Chiefs’ Marcus Peters and Kansas City police union should talk it out

They invited Chiefs cornerback Marcus Peters, who has been protesting racism and police brutality, to work with them on a community outreach program.
They invited Chiefs cornerback Marcus Peters, who has been protesting racism and police brutality, to work with them on a community outreach program. The Star

As we see it, all of those NFL players and owners taking a knee, along with assorted other sports stars, an anthem singer, and a 97-year-old WWII vet, are making an important statement about racial injustice, police brutality and the freedom of speech. But many Americans instead see a bunch of wealthy entertainers who should put on their helmets, perform and go home. Who should keep their politics to themselves, or at least express their views on their own time.

That’s why their protest was so necessary in the first place. And why we see a Kansas City police union’s invitation to Chiefs player Marcus Peters to work with local officers on a community outreach program as a fine idea. The Sept. 10 letter from Brad Lemon, president of the Kansas City Fraternal Order of Police Lodge No. 99 — written before President Donald Trump put the issue on the front burner and turned the heat up as high as it would go — invites Peters to get to know them and vice versa. That’s what we all ought to be doing.

“As you can imagine,” Lemon wrote, “many of [our] members including myself disagreed with your decision” to sit out the anthem before the Chiefs’ Sept. 7 season opener against the New England Patriots. “You might expect this letter to contain a litany of criticism and grievances about that decision. It’s not.”

In some spots, Lemon did come off as more snide than wide-open: “No doubt that you are a well-recognized personality throughout Kansas City because of your great God-given talent and physical abilities on the football field.” And because of your hard work, we’re sure he meant to say. “We would love to see you put these talents...to positive use.” As if he’s currently not doing that. No wonder Peters didn’t respond, though his team did.

Still, this part is key: “We really think it would give you a great opportunity to see what we do and give us an opportunity to hear about your concerns that have led to your protest.” That’s exactly the kind of conversation we’ve got to have. Lemon is really saying, “Let’s get to know one another and see where we are then.” Which can’t help but be a better place.

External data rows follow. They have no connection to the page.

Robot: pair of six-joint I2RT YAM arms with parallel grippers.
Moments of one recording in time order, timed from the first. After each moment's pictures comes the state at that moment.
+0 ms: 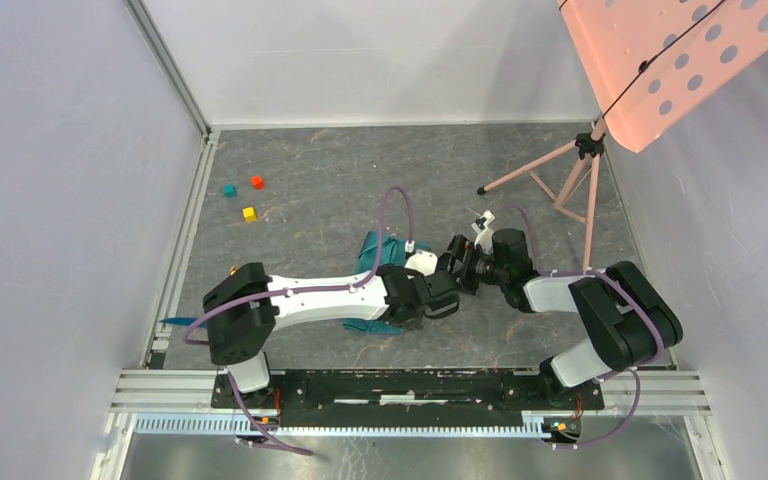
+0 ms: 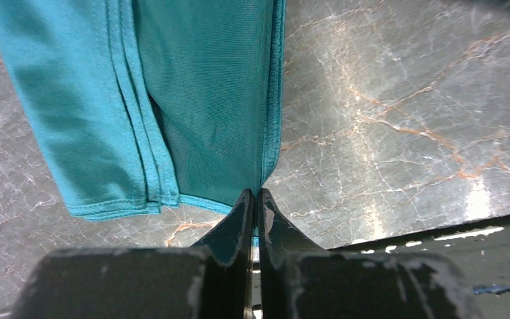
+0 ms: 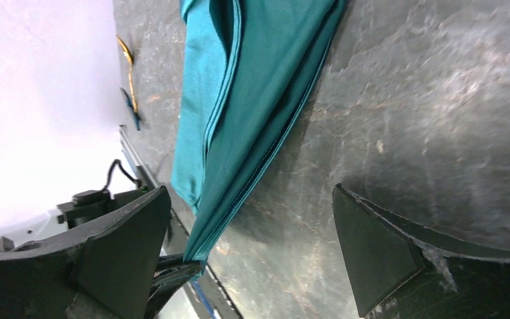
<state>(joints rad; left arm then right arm) -1.24 1.75 1.22 -0.82 -0.38 -0.90 0.38 1.51 0.41 0.51 -0.60 0.81</state>
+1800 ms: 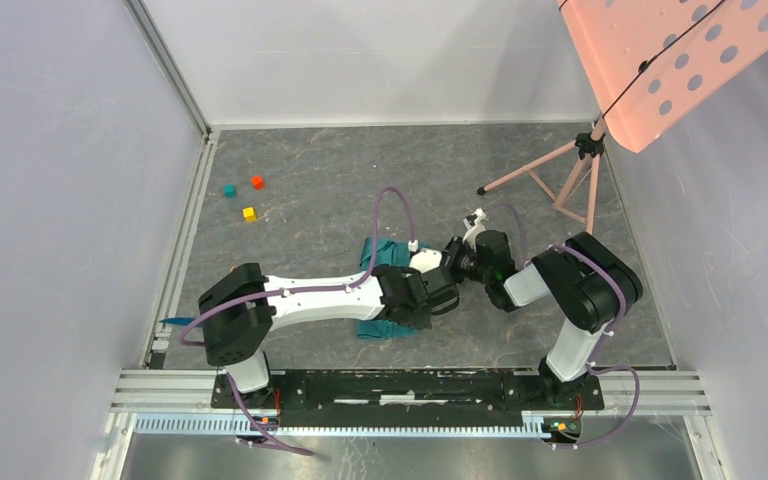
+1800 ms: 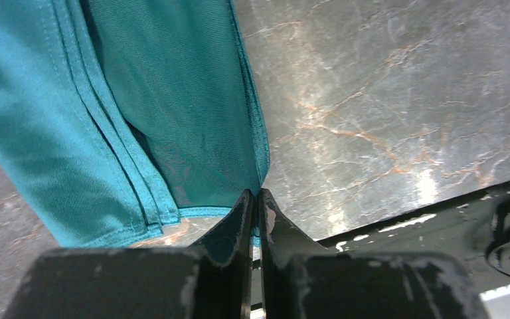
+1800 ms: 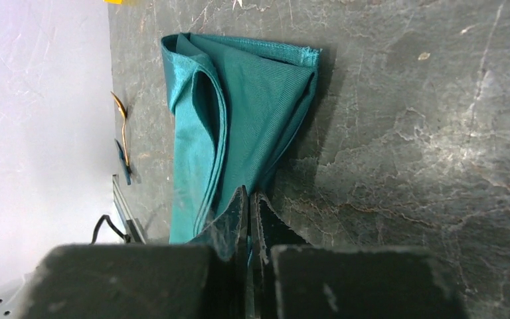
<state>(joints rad) -1.23 1.70 1.19 -0.69 -0.32 -0.90 0.48 1.77 0.44 0.87 -0.41 0.95</state>
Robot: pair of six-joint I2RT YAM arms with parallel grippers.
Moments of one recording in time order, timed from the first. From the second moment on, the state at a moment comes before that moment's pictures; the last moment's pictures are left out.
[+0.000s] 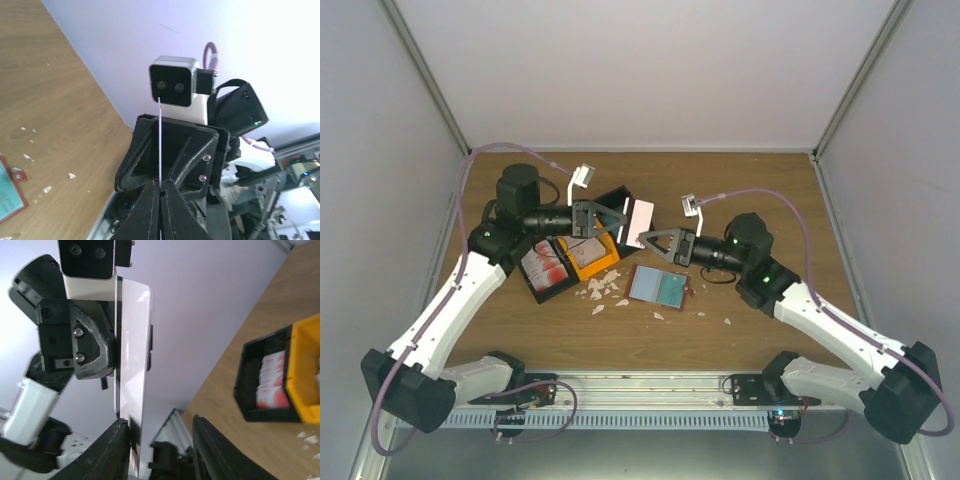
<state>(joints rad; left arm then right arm) -0.38 1.16 1.16 -0.30 1.00 -0.71 0.69 1.08 0.81 0.23 -0.59 0.90</state>
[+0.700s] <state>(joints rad) -0.51 1.11 0.96 -0.17 0.97 -0.86 0.69 1.00 0.66 0.37 -0.68 1.02</state>
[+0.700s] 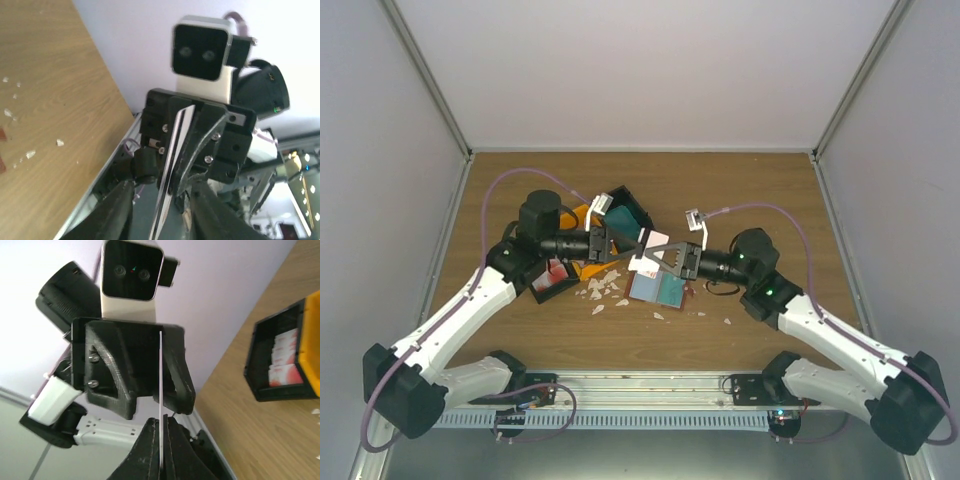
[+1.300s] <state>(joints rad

After the president’s incendiary remarks, Lemon wrote on Facebook that when Peters sat through the anthem, “to be honest, as a veteran and a longtime police officer, I was pissed.” Honesty is a pretty good starting point, and the anger is real on all sides. Yet “rather than write a statement fueled by anger,” Lemon said, “I decided to take a breath and think. I know it doesn’t always happen all the time, but in this case, I am glad I did.’’ Now several Chiefs players are interested in accepting the invitation. Lemon is angry still: “It’s easy to kneel in front of the cameras,’’ he wrote accusingly. But he remains open to working with players, and we hope they do, too.